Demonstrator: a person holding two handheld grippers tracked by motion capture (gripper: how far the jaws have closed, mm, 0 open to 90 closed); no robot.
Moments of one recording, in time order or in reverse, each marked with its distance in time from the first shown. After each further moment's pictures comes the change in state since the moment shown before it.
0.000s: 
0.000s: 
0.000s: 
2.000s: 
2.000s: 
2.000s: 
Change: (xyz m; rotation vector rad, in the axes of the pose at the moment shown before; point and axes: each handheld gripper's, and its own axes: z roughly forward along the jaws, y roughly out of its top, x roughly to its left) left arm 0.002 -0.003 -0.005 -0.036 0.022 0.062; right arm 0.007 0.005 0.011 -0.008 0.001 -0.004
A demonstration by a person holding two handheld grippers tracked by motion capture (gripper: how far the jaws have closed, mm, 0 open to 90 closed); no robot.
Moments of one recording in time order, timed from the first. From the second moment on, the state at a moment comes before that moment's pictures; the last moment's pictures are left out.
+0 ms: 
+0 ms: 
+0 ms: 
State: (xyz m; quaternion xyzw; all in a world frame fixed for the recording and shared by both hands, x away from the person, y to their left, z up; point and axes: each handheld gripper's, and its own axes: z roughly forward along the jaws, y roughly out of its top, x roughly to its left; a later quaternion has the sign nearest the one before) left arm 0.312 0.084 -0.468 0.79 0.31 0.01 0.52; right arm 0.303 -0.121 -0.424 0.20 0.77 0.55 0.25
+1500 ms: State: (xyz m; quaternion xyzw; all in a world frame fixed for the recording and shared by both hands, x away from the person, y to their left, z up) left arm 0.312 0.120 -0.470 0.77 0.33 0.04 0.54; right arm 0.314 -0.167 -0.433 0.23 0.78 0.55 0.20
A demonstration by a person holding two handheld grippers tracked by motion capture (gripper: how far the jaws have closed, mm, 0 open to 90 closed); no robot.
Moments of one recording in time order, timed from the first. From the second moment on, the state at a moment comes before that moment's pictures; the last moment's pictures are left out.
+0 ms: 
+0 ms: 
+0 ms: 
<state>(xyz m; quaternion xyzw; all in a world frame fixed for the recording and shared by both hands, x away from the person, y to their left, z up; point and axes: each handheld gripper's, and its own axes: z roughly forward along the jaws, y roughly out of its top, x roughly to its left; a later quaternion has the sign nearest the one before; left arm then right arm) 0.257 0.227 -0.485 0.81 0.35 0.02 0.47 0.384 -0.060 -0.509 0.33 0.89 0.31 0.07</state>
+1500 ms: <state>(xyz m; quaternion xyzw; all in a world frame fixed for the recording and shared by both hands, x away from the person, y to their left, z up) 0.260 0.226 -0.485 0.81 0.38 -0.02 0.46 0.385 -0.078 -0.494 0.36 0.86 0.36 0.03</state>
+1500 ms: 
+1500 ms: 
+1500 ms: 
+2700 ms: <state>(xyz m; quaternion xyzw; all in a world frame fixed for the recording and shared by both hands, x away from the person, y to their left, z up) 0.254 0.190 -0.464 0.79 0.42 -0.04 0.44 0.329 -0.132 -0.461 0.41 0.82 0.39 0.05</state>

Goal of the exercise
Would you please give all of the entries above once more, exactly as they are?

Expected output
Demonstrator: a person holding two handheld grippers tracked by motion capture (gripper: how far the jaws have closed, mm, 0 open to 90 closed); no robot.
Moments of one recording, in time order or in reverse, each marked with its distance in time from the first shown. After each further moment's pictures comes the change in state since the moment shown before it.
0.000s: 
0.000s: 
0.000s: 
2.000s: 
2.000s: 
2.000s: 
Change: (xyz m; rotation vector rad, in the axes of the pose at the moment shown before; point and axes: each handheld gripper's, and its own axes: z roughly forward along the jaws, y roughly out of its top, x roughly to its left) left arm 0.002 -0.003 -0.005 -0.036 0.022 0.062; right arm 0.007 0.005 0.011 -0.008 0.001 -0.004
A demonstration by a person holding two handheld grippers tracked by motion capture (gripper: how far the jaws have closed, mm, 0 open to 90 closed); no robot.
Moments of one recording in time order, timed from the first. From the second moment on, the state at a moment comes before that moment's pictures; the last moment's pictures are left out.
+0 ms: 
+0 ms: 
+0 ms: 
State: (xyz m; quaternion xyzw; all in a world frame fixed for the recording and shared by both hands, x away from the person, y to their left, z up; point and axes: each handheld gripper's, and its own axes: z roughly forward along the jaws, y roughly out of its top, x roughly to its left; a later quaternion has the sign nearest the one before) left arm 0.312 0.084 -0.468 0.79 0.31 0.01 0.52; right arm 0.303 -0.121 -0.424 0.20 0.77 0.55 0.25
+1500 ms: State: (xyz m; quaternion xyzw; all in a world frame fixed for the recording and shared by both hands, x away from the person, y to their left, z up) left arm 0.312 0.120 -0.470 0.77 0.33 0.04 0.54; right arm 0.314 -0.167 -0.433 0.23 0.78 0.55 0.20
A demonstration by a person holding two handheld grippers tracked by motion capture (gripper: how far the jaws have closed, mm, 0 open to 90 closed); no robot.
Moments of one recording in time order, timed from the first. From the second moment on, the state at a moment comes before that moment's pictures; the last moment's pictures are left out.
+0 ms: 
+0 ms: 
+0 ms: 
<state>(xyz m; quaternion xyzw; all in a world frame fixed for the recording and shared by both hands, x away from the person, y to their left, z up; point and axes: each handheld gripper's, and its own axes: z roughly forward along the jaws, y roughly out of its top, x roughly to its left; a later quaternion has the sign nearest the one before; left arm then right arm) 0.257 0.227 -0.485 0.81 0.35 0.02 0.47 0.384 -0.060 -0.509 0.33 0.89 0.31 0.07</state>
+1500 ms: <state>(xyz m; quaternion xyzw; all in a world frame fixed for the recording and shared by both hands, x away from the person, y to their left, z up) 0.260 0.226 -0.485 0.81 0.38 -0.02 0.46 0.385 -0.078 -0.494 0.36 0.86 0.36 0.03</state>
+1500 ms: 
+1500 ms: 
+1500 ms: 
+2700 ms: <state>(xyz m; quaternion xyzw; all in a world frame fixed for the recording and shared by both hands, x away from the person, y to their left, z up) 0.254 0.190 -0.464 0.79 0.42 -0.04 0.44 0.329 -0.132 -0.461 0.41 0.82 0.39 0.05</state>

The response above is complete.